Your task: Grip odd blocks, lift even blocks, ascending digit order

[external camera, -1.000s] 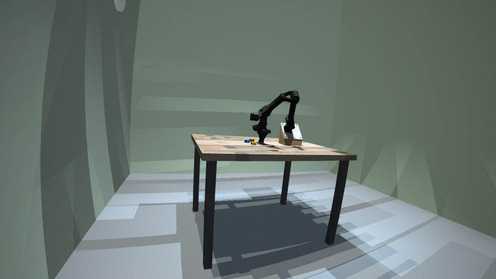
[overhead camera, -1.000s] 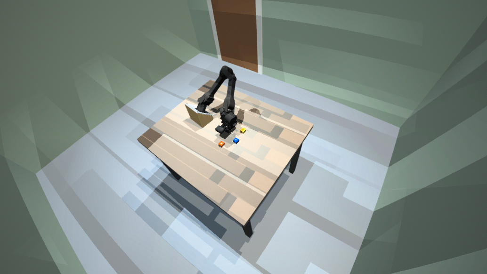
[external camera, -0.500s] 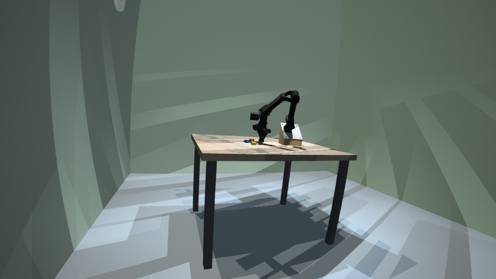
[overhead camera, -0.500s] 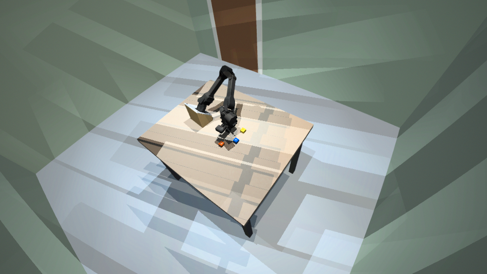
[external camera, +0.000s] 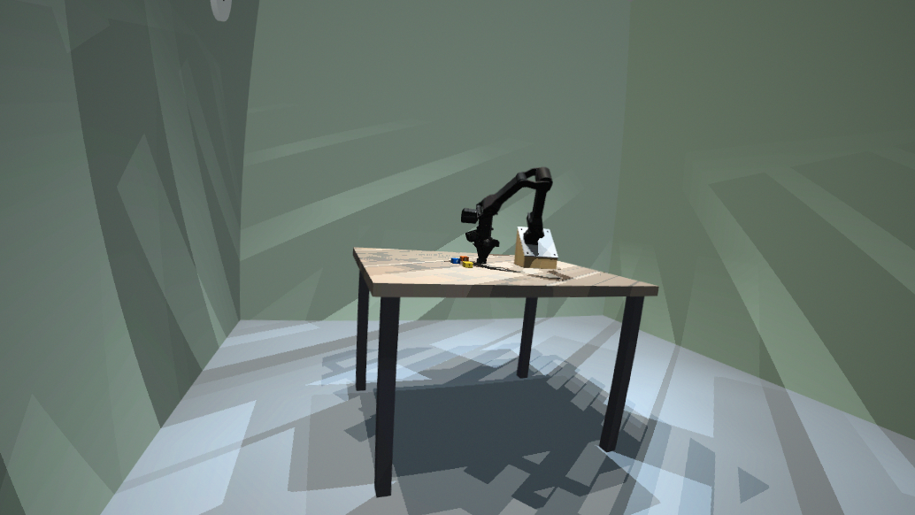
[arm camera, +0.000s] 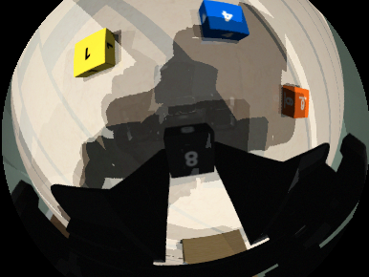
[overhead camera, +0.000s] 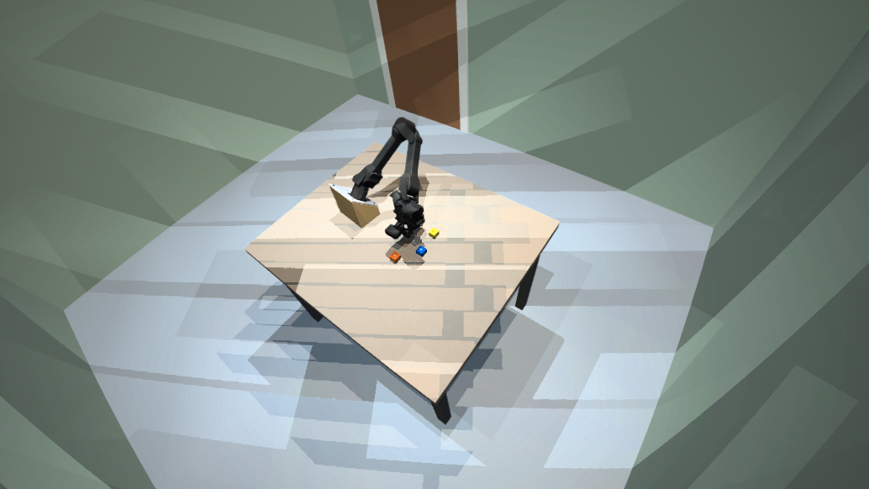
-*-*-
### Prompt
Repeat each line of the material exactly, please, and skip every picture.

### Expected output
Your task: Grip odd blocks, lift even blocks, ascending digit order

[external camera, -1.000s] 
[overhead camera, -1.000s] 
[external camera, -0.500s] 
[overhead camera, -0.500s] 
[external camera, +0.000s] 
[arm camera, +0.000s] 
[overhead camera, +0.000s] 

No additional output is required.